ABOUT THIS TASK:
Below are the entries. Transcribe exactly the lines from the one with "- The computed" through the one with "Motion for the", ends included, and leave out all others.

RECORD EXCERPTS:
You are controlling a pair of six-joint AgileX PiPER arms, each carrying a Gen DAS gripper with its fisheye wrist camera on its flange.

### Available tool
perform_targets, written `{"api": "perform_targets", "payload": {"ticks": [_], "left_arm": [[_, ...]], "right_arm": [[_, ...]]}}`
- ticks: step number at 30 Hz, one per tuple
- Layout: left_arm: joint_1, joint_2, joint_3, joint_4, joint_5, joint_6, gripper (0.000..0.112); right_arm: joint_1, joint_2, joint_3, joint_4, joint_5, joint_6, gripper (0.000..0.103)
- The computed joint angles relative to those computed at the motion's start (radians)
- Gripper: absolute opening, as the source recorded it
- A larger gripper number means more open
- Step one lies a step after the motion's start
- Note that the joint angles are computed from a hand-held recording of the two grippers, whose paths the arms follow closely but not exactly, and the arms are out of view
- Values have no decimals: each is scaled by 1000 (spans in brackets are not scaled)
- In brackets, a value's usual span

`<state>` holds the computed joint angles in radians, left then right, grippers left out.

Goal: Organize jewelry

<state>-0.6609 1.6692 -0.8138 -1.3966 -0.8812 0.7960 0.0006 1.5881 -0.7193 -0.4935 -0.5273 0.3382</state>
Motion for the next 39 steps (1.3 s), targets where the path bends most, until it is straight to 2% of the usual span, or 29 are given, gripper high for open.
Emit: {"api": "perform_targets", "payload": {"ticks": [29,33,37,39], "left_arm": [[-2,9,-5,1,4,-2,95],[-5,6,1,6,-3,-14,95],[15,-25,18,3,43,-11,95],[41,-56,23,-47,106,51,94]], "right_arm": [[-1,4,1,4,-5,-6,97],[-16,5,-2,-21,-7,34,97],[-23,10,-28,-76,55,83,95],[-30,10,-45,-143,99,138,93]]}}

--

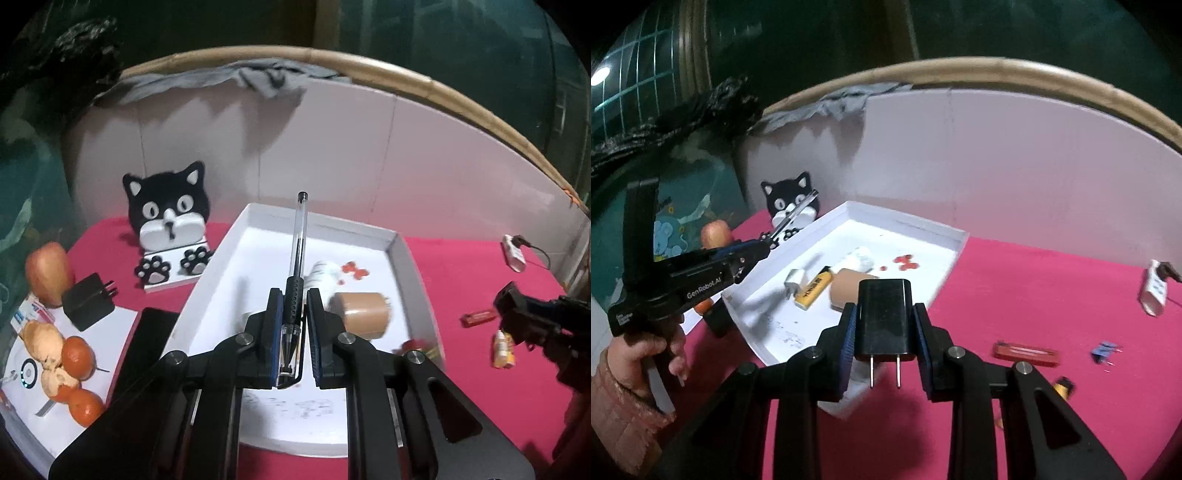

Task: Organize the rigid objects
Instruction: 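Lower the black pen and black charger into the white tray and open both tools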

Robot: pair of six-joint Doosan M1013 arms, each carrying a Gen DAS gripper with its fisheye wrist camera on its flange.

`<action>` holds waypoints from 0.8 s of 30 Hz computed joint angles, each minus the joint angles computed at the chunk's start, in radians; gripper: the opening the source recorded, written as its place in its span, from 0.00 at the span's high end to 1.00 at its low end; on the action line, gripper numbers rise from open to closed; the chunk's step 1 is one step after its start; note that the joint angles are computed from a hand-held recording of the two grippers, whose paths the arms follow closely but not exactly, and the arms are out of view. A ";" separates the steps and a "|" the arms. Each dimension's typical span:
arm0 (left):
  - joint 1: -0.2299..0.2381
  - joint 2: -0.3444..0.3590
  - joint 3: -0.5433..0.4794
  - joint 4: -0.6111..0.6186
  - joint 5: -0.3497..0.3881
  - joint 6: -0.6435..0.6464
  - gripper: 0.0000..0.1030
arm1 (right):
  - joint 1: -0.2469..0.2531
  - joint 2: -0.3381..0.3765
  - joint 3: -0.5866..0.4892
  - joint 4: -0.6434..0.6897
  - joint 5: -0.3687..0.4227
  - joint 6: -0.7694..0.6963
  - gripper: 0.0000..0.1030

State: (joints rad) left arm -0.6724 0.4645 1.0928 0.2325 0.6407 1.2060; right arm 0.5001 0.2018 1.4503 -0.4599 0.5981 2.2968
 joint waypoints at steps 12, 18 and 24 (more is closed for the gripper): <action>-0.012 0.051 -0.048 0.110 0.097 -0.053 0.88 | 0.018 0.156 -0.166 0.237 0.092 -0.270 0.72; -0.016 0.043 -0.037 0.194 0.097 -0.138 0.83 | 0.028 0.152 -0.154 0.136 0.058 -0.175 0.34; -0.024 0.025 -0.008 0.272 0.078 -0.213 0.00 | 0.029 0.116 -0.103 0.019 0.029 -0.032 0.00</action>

RESPONSE TO THE TASK:
- The computed joint angles relative to those computed at the motion's start (radians)
- Gripper: absolute opening, as the source recorded it
- A larger gripper number means more open
- Step one lies a step after the motion's start
- Note that the joint angles are computed from a hand-held recording of the two grippers, whose paths the arms follow closely but not exactly, and the arms are out of view
- Values have no decimals: each is scaled by 1000 (spans in brackets are not scaled)
- In brackets, a value's usual span

`<state>` holds the computed joint angles in radians, left then right, grippers left out.

Goal: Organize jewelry

<state>-0.6609 1.6692 -0.8138 -1.3966 -0.8812 0.7960 0.0006 1.5881 -0.7193 -0.4935 -0.5273 0.3382</state>
Motion for the next 39 steps (1.3 s), targets where the path bends most, until it is straight to 2% of the usual span, or 29 are given, gripper high for open.

Nothing further remains for this exercise.